◆ **Task statement**: Please print all of the entries, matching them exactly.

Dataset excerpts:
.....
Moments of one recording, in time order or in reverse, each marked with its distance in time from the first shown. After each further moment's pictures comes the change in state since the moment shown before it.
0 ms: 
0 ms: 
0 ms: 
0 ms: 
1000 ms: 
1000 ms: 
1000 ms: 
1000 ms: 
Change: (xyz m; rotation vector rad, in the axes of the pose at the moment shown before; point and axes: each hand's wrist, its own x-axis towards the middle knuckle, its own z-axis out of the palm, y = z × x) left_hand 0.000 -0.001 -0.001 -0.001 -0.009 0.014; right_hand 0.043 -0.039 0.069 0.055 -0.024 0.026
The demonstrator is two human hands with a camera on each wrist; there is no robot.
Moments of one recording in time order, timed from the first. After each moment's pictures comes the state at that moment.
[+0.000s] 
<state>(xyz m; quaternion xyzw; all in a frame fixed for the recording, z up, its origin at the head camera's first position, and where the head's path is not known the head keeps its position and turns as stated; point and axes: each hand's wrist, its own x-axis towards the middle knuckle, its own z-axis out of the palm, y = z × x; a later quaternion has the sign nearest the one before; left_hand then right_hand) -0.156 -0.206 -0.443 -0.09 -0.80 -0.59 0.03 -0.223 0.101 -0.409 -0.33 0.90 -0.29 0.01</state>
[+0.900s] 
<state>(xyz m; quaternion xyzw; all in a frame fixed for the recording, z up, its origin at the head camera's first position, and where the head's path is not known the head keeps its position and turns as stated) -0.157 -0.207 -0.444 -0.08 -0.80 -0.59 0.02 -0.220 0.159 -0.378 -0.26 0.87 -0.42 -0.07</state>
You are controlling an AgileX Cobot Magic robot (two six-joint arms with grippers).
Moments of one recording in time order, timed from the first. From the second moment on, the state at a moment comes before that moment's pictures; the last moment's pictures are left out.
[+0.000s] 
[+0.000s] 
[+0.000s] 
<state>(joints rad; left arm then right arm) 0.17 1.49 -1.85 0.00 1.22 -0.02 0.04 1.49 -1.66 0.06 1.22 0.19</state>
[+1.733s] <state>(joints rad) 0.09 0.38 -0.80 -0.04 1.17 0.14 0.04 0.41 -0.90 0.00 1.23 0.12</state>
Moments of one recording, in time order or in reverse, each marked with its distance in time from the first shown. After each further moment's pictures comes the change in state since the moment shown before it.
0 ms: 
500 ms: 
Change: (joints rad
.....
◆ **Reply**:
Moments of one recording, in time order or in reverse, each marked with its distance in time from the first shown. After each further moment's pictures comes the change in state since the moment shown before it.
0 ms: 
0 ms: 
0 ms: 
0 ms: 
1000 ms: 
1000 ms: 
1000 ms: 
1000 ms: 
Change: (xyz m; rotation vector rad, in the axes of the pose at the moment shown before; point and axes: each hand's wrist, its own x-axis towards the middle knuckle, its own z-axis out of the palm, y = z × x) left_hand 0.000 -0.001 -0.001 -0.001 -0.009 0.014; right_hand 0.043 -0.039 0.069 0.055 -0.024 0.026
The demonstrator is two human hands with a camera on each wrist; there is no robot.
Moments of one recording in time order, timed from the first. After each moment's pictures comes the state at that moment.
[+0.000s] 
<state>(xyz m; quaternion xyzw; all in a frame fixed for the recording, z up, its origin at the head camera's first position, and where the head's path is not known the head keeps its position and turns as stated; point and axes: each hand's wrist, its own x-axis towards the middle knuckle, its own z-axis out of the palm, y = z × x; a later quaternion has the sign nearest the one before; left_hand then right_hand) -0.156 -0.206 -0.443 -0.09 -0.80 -0.59 0.03 -0.223 0.101 -0.409 -0.33 0.90 -0.29 0.01</state>
[+0.900s] 
<state>(xyz m; quaternion xyzw; all in a frame fixed for the recording, z up, its origin at the head camera's first position, and where the head's path is not known the head keeps its position and turns as stated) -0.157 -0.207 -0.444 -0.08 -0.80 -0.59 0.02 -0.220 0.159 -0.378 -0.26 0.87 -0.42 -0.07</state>
You are controlling an AgileX Cobot Magic robot (two six-joint arms with grippers).
Moments of one recording in time order, timed from the first. From the second moment on, the state at a moment comes before that moment's pictures; the last moment's pictures are left out.
[+0.000s] 
[+0.000s] 
[+0.000s] 
<state>(joints rad; left arm then right arm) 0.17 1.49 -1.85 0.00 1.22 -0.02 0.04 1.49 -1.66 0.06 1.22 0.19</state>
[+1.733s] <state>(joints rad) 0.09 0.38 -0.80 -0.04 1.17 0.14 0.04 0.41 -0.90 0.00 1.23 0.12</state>
Moments of one recording, in time order or in reverse, each marked with its distance in time from the first shown. After each further moment's pictures comes the change in state since the moment shown before it.
0 ms: 
500 ms: 
Change: (joints rad

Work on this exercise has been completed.